Worried About a Parent's Memory: How to Get a Real Assessment, Step by Step

What is normal aging and what is not, how the testing works, and why an early diagnosis is worth having.

Normal aging or something more: the honest line

Everyone over 70 misplaces keys and blanks on names, and none of that predicts dementia. The changes that deserve an assessment are different in kind, not just degree: getting lost on familiar routes, asking the same question within the hour, trouble managing money or medications that used to be routine, food burning on the stove, withdrawal from activities that suddenly feel too complicated, or a personality shift the family cannot explain. One of these, once, means watch. A pattern over months means book the appointment.

The other honest point: memory symptoms are not always dementia. Depression, thyroid problems, vitamin B12 deficiency, sleep apnea, urinary infections, and medication side effects all impersonate it, and several are fully reversible. That alone is a reason to get assessed rather than quietly assume the worst; if medications are a suspect, our medication review guide covers the free pharmacist check that rules it in or out.

How the assessment actually works

It starts with the family doctor or nurse practitioner, and the appointment should be booked for the memory concern specifically, not tacked onto a blood pressure visit. The doctor will take a history (a family member's observations matter enormously here, so someone should come along), run bloodwork to rule out the impersonators, and administer a short cognitive screen, usually the MoCA or MMSE, thirty questions of drawing clocks and remembering word lists. It feels like a quiz and some people find it insulting; it helps to frame it beforehand as routine, like a blood pressure cuff for the brain.

Depending on results, the doctor may order a CT or MRI and may refer onward to a memory clinic or a geriatrician for fuller testing. Waits for specialty memory clinics run months in much of Ontario, which is one more argument for starting early. The output, eventually, is a diagnosis: normal aging, mild cognitive impairment (which sometimes progresses and sometimes never does), or a specific dementia such as Alzheimer's disease or vascular dementia.

Why an early diagnosis is worth having

  • The reversible causes get treated instead of written off as aging.
  • Medications work best early. Current drugs do not cure dementia, but several can slow symptoms meaningfully in the early and middle stages, and newer treatments under review are aimed squarely at early disease.
  • The person gets a voice in their own future. Powers of attorney, a will, care preferences, and the conversation about where to live all require legal capacity, and capacity is exactly what dementia erodes. Early diagnosis is what makes the five legal documents possible on the person's own terms.
  • Support starts flowing. Day programs, caregiver education, and subsidized respite exist for diagnosed dementia; the diagnosis is the key that opens them.
  • Safety gets managed, not discovered. Driving, the stove, finances, and wandering risk can be handled gradually and with dignity instead of after a crisis.

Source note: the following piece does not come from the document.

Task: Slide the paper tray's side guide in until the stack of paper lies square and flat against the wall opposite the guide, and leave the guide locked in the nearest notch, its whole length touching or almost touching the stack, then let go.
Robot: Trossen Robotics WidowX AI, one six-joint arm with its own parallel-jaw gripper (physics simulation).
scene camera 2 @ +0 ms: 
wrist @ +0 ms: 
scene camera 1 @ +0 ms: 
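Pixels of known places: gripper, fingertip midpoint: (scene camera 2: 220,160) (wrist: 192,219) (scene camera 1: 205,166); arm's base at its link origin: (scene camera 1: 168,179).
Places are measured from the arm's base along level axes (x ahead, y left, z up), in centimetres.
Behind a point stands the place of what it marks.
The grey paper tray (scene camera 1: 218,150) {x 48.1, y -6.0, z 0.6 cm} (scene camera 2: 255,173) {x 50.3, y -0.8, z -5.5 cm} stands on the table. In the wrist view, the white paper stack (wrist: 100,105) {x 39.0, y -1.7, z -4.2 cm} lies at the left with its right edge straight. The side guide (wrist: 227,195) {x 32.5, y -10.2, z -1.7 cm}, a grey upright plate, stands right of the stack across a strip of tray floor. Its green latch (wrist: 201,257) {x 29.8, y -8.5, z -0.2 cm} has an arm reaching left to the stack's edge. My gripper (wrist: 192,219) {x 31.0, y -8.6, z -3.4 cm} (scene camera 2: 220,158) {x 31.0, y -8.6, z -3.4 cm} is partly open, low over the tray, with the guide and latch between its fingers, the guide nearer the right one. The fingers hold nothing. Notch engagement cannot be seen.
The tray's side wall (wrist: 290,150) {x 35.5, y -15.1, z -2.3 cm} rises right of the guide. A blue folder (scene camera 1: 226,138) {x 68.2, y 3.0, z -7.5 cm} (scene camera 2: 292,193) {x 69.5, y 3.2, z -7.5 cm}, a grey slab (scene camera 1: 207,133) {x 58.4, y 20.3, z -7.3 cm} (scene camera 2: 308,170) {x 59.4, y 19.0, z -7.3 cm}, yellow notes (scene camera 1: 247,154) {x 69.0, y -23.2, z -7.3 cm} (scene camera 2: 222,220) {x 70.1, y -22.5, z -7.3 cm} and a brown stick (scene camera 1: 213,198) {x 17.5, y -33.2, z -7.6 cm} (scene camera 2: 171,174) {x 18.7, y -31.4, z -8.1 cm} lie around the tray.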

When the person refuses to go

Refusal is common and usually it is fear wearing a disguise. What tends to work: make the appointment about something the person already accepts ("a checkup, and we'll mention the memory thing while we're there"), send the family's observations to the doctor in writing beforehand so the visit starts informed, and let the doctor be the one who raises testing, since parents argue with children and listen to physicians. Framing matters too: this is about ruling things out and keeping independence, which happens to be true.

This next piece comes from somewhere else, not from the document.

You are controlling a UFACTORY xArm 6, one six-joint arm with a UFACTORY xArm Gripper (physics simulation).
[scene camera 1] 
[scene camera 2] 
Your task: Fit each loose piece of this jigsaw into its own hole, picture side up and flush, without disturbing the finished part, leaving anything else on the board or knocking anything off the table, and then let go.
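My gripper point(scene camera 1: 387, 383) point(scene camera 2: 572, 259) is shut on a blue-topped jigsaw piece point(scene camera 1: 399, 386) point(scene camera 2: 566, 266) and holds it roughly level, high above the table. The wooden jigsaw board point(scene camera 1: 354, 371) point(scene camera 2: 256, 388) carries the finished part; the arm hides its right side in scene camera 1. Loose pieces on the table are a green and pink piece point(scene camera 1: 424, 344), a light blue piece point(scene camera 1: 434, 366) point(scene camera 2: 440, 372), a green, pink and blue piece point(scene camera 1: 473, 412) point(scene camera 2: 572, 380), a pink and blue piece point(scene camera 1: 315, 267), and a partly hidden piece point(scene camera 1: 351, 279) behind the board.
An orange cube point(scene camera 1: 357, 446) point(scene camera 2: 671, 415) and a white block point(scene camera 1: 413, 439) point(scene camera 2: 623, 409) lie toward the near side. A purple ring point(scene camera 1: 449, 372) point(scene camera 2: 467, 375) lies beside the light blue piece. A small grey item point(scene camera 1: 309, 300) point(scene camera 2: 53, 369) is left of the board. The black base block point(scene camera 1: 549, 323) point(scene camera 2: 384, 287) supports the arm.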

If refusal is absolute, do not force a confrontation you will lose. Document what you observe with dates, quietly reduce the highest risks first, and revisit in a month; the approach in our guide to a parent refusing help applies here almost word for word.

Suggested next steps

  1. Write down specific incidents with dates for two to four weeks; patterns persuade doctors and family members alike.
  2. Book a dedicated appointment with the family doctor or nurse practitioner, and have a family member attend.
  3. Ask explicitly for the reversible causes to be checked: bloodwork, medication review, mood, sleep, and hearing.
  4. If a referral to a memory clinic is made, take it and stay on the list even if things seem to stabilize.
  5. Whatever the outcome, get the legal documents in order now, while capacity is not in question.